Problem:
Computer order states:
2 tabs PO Q HS
Paper MAR states the same.
The nurse that passes PM meds gives this medication, signs her name to the narcotic count sheet, but doesn't sign it on the MAR. Then when the next nurse comes on duty, she does not realize this med has been given, so gives it again. CAusing the client to receive pain medication in double the dose a few short hours apart.
This behavior has been reported 4 times that I know of, the DON has spoken to her, and the nurse in question says she is going to contact the doctor and have the order changed. (She's a rather pushy nurse who likes things her way).
As of last night, she changed the MAR to read 2 tabs at PM and HS PRN pain, and told the oncoming the order had been changed.
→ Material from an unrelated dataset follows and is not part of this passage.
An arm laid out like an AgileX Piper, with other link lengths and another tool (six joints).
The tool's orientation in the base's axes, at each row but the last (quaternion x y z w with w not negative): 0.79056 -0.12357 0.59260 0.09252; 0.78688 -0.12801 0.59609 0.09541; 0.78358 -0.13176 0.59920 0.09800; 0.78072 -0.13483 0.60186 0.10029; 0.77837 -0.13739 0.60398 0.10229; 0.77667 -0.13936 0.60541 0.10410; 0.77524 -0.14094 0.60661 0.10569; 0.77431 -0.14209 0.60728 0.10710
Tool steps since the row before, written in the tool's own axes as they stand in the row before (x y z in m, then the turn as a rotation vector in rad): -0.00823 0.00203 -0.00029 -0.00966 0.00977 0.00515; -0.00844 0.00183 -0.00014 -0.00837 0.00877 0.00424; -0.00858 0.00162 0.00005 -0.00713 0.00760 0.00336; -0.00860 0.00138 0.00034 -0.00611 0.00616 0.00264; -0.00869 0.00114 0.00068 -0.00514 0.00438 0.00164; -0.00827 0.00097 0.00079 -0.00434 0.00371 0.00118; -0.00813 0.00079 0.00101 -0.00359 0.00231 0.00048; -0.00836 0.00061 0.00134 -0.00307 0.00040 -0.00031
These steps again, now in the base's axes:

Come this morning, order was checked and compared with computer... order not changed. Continued to read as always... 2 tabs PO Q HS
Med error written up again, and turned in.
Here's another issue. The nurse that constantly gets caught in this mess is me. I have only been at my job 2 months, and the day shift nurse does what she chooses when she chooses. I have reported this to other nurses who were training me at the time, they wrote it up as a med error, and since then, I have caught it 3 more times, the latest being this morning.
I'm afraid I'm stirring the pot, but I don't feel med errors should just be let go like this. Especially when it involves a narcotic pain medication.
Am I pushing too hard? My husband tells me to watch my back..... that I'm making enemies. But I really like my job. Should I back off and go with the flow? or continue to do what I feel is right?